▸ **Problem description**: For each line in the data that includes "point", make a copy.

Stored data:
'''
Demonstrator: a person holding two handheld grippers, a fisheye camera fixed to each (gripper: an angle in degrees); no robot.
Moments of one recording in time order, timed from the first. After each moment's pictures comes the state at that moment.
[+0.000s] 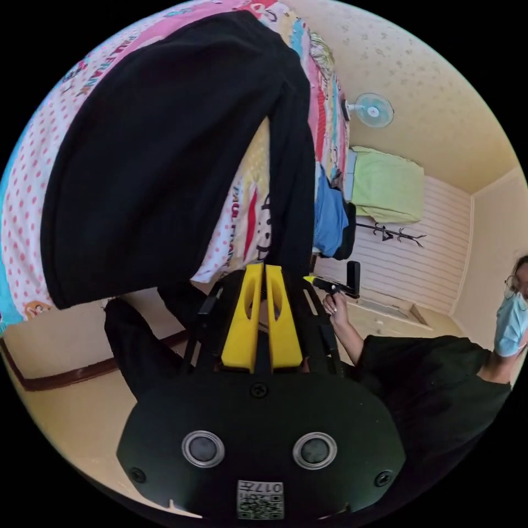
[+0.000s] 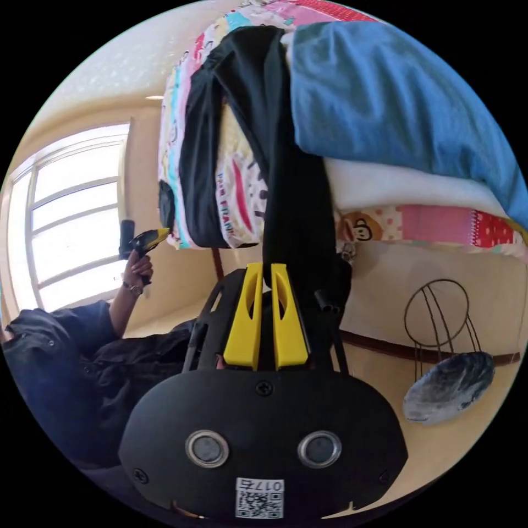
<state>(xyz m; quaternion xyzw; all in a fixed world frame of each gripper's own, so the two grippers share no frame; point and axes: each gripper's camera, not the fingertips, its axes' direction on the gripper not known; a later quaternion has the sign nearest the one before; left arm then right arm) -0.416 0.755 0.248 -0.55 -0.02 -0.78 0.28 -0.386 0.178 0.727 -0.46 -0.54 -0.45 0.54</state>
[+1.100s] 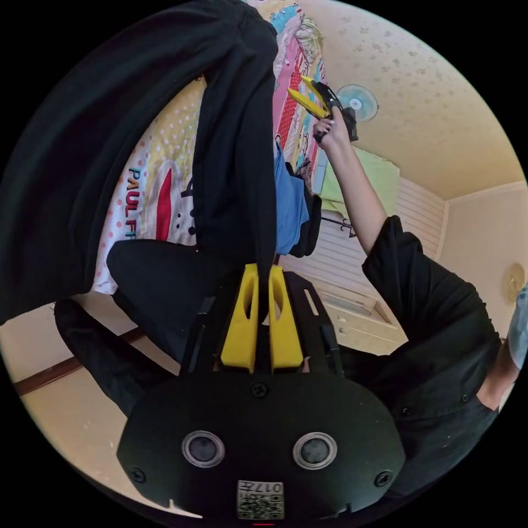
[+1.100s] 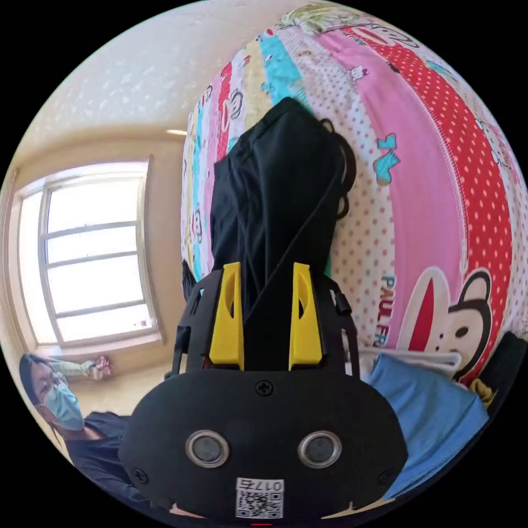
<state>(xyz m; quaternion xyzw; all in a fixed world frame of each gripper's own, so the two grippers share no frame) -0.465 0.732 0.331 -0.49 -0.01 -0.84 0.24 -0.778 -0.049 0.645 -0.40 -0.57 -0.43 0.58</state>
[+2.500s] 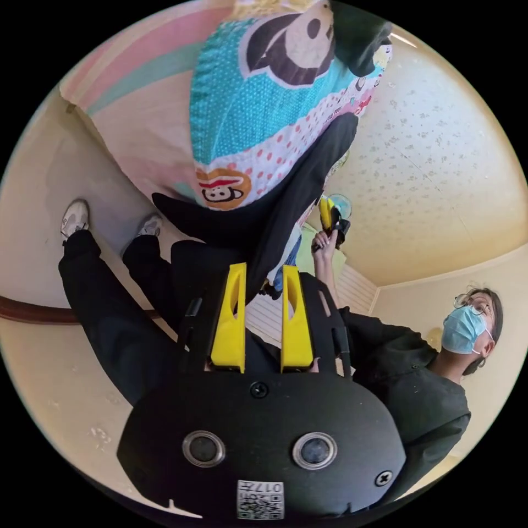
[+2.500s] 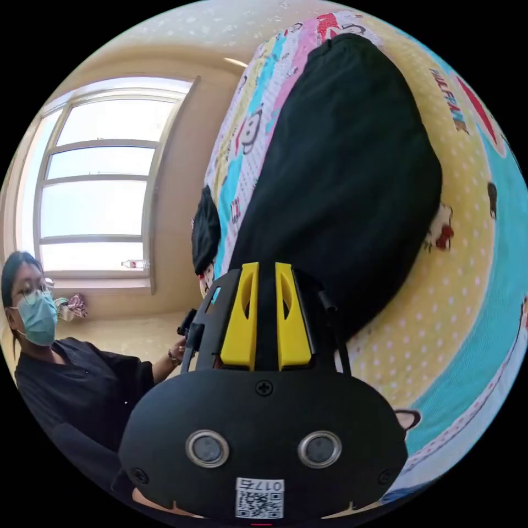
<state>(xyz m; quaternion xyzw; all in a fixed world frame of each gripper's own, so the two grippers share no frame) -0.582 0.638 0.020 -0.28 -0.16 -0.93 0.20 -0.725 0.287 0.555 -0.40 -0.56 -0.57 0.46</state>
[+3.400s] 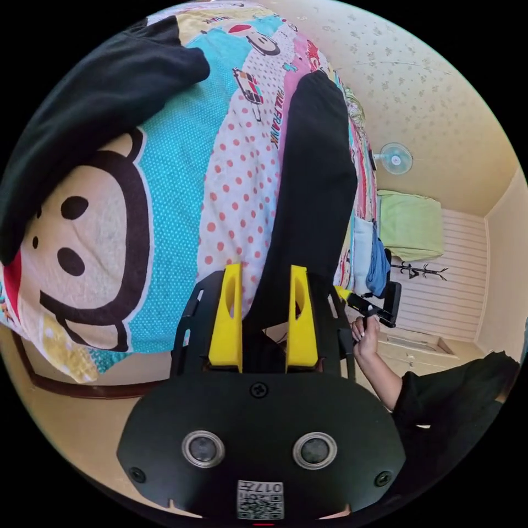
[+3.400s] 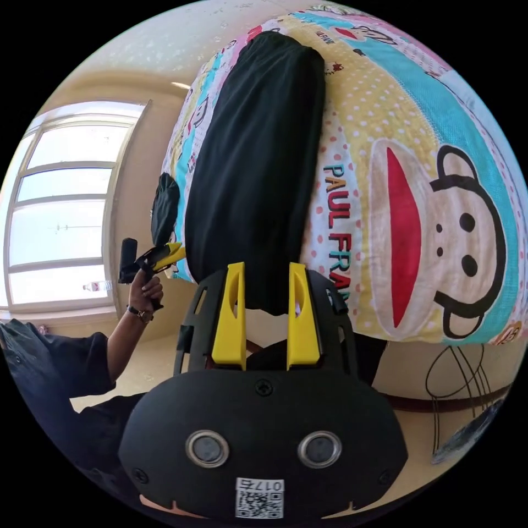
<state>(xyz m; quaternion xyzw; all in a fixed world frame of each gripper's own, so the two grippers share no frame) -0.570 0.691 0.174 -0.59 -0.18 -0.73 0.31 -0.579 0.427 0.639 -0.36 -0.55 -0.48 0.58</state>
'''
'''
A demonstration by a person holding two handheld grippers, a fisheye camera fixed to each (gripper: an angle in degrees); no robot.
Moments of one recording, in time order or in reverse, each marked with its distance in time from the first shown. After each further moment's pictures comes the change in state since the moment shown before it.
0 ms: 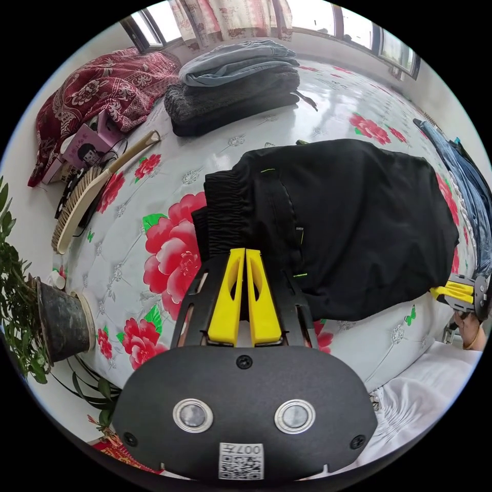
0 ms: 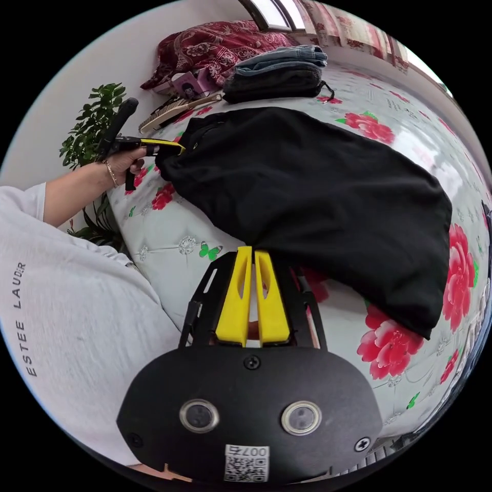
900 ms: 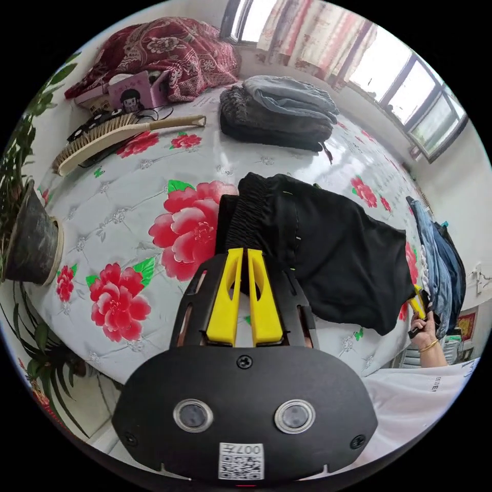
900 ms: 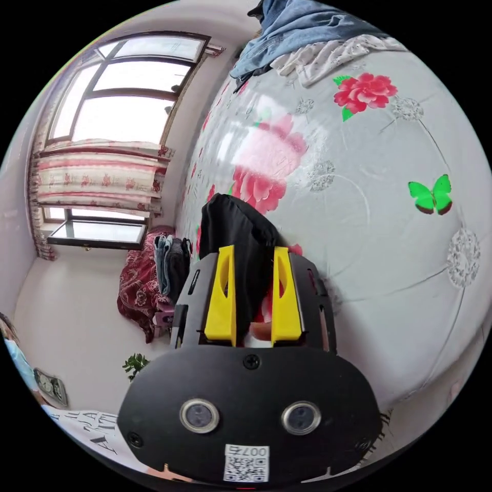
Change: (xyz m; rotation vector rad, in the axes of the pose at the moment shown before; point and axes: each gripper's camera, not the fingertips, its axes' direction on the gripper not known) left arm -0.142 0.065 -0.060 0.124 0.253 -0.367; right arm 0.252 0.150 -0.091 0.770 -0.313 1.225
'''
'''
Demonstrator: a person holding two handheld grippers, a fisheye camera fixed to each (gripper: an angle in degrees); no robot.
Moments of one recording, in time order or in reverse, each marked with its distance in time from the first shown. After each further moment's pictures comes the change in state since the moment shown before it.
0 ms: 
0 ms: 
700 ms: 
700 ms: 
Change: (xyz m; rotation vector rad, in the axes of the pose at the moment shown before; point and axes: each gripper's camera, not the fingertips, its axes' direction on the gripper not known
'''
▸ **Result of the task**:
<state>(xyz m; quaternion xyzw; all in a fixed world frame of each gripper's own, so the two grippers share no frame; point and axes: each gripper's camera, not the fingertips, its axes' direction on the gripper not known; a later quaternion has the sign nearest the one before; left arm then right arm) -0.416 0.755 0.248 -0.55 -0.02 -0.78 0.28 -0.386 0.178 0.727 -0.46 -0.54 -0.45 0.54</state>
Change: (xyz m; rotation vector rad, in the axes of the pose at the moment shown before; point and axes: each gripper's camera, not the fingertips, its axes' direction on the gripper not known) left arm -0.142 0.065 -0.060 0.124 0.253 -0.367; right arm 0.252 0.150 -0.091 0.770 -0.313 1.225
Change: (xyz m; rotation vector rad, in the axes of the pose at the moment shown before; point and axes: each gripper's camera, not the fingertips, its axes' direction on the gripper not known

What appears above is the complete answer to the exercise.